------ INPUT DATA

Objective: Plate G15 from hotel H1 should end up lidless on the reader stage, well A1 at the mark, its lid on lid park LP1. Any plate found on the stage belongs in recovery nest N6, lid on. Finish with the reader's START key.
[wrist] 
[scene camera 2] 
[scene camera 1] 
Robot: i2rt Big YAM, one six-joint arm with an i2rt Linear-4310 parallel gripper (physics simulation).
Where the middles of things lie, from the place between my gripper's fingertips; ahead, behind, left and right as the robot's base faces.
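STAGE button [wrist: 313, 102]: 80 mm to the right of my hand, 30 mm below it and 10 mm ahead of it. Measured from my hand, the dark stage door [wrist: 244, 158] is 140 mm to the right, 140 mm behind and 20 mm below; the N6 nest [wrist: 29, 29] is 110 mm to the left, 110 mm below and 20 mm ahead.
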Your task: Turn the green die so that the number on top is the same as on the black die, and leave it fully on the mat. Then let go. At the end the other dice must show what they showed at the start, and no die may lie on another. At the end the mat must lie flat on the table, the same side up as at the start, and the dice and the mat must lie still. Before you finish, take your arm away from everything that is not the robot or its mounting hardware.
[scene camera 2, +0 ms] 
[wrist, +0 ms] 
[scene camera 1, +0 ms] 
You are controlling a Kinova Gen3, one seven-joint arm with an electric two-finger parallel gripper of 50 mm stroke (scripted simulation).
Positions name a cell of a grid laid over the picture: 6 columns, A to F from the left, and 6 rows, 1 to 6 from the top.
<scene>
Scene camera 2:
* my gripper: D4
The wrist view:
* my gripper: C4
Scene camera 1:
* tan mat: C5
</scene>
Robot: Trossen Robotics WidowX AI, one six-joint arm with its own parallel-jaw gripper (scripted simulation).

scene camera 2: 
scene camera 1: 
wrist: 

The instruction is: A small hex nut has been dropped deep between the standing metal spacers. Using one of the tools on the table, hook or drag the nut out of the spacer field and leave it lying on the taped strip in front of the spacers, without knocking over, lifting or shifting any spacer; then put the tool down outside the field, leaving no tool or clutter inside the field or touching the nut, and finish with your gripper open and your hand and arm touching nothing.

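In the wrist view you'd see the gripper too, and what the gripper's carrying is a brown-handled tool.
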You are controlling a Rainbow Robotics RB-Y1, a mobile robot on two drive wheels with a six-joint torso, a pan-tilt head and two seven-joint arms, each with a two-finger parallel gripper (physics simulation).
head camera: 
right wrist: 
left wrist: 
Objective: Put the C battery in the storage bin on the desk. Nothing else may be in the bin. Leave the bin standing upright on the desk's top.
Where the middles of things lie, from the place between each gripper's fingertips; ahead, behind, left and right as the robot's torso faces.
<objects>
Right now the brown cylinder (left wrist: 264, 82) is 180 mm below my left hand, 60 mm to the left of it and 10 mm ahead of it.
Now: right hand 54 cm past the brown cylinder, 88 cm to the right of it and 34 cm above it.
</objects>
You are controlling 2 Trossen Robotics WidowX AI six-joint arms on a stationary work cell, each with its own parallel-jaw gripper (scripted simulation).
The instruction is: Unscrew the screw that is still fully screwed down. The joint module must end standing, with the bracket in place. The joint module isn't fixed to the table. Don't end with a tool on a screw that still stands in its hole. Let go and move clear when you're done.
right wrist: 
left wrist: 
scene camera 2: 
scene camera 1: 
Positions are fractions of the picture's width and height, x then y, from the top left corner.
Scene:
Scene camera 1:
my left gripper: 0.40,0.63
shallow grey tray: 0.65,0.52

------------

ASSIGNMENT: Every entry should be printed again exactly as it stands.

TASK RESPONSE:
Objective: Plate G15 from hotel H1 should end up lidless on the reader stage, well A1 at the mark, its lid on lid park LP1. Any plate found on the stage belongs in recovery nest N6, lid on. Finish with the reader's START key.
[wrist] 
[scene camera 2] 
[scene camera 1] 
Robot: i2rt Big YAM, one six-joint arm with an i2rt Linear-4310 parallel gripper (physics simulation).
Where the middles of things lie, from the place between my gripper's fingertips; ahead, behind, left and right as the robot's base faces.
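STAGE button [wrist: 313, 102]: 80 mm to the right of my hand, 30 mm below it and 10 mm ahead of it. Measured from my hand, the dark stage door [wrist: 244, 158] is 140 mm to the right, 140 mm behind and 20 mm below; the N6 nest [wrist: 29, 29] is 110 mm to the left, 110 mm below and 20 mm ahead.
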Your task: Turn the green die so that the number on top is the same as on the black die, and leave it fully on the mat. Then let go. At the end the other dice must show what they showed at the start, and no die may lie on another. At the end the mat must lie flat on the table, the same side up as at the start, and the dice and the mat must lie still. Before you finish, take your arm away from everything that is not the robot or its mounting hardware.
[scene camera 2, +0 ms] 
[wrist, +0 ms] 
[scene camera 1, +0 ms] 
You are controlling a Kinova Gen3, one seven-joint arm with an electric two-finger parallel gripper of 50 mm stroke (scripted simulation).
Positions name a cell of a grid laid over the picture: 6 columns, A to F from the left, and 6 rows, 1 to 6 from the top.
<scene>
Scene camera 2:
* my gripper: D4
The wrist view:
* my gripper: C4
Scene camera 1:
* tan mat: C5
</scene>
Robot: Trossen Robotics WidowX AI, one six-joint arm with its own parallel-jaw gripper (scripted simulation).

scene camera 2: 
scene camera 1: 
wrist: 

The instruction is: A small hex nut has been dropped deep between the standing metal spacers. Using one of the tools on the table, hook or drag the nut out of the spacer field and leave it lying on the taped strip in front of the spacers, without knocking over, lifting or shifting any spacer; then put the tool down outside the field, leaving no tool or clutter inside the field or touching the nut, and finish with your gripper open and your hand and arm touching nothing.

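In the wrist view you'd see the gripper too, and what the gripper's carrying is a brown-handled tool.
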You are controlling a Rainbow Robotics RB-Y1, a mobile robot on two drive wheels with a six-joint torso, a pan-tilt head and two seven-joint arms, each with a two-finger parallel gripper (physics simulation).
head camera: 
right wrist: 
left wrist: 
Objective: Put the C battery in the storage bin on the desk. Nothing else may be in the bin. Leave the bin standing upright on the desk's top.
Where the middles of things lie, from the place between each gripper's fingertips; ahead, behind, left and right as the robot's torso faces.
<objects>
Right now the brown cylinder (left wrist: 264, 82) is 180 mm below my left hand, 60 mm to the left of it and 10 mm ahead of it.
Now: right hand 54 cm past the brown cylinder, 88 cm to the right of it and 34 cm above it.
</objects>
You are controlling 2 Trossen Robotics WidowX AI six-joint arms on a stationary work cell, each with its own parallel-jaw gripper (scripted simulation).
The instruction is: Unscrew the screw that is still fully screwed down. The joint module must end standing, with the bracket in place. The joint module isn't fixed to the table. Don't end with a tool on a screw that still stands in its hole. Let go and move clear when you're done.
right wrist: 
left wrist: 
scene camera 2: 
scene camera 1: 
Positions are fractions of the picture's width and height, x then y, from the top left corner.
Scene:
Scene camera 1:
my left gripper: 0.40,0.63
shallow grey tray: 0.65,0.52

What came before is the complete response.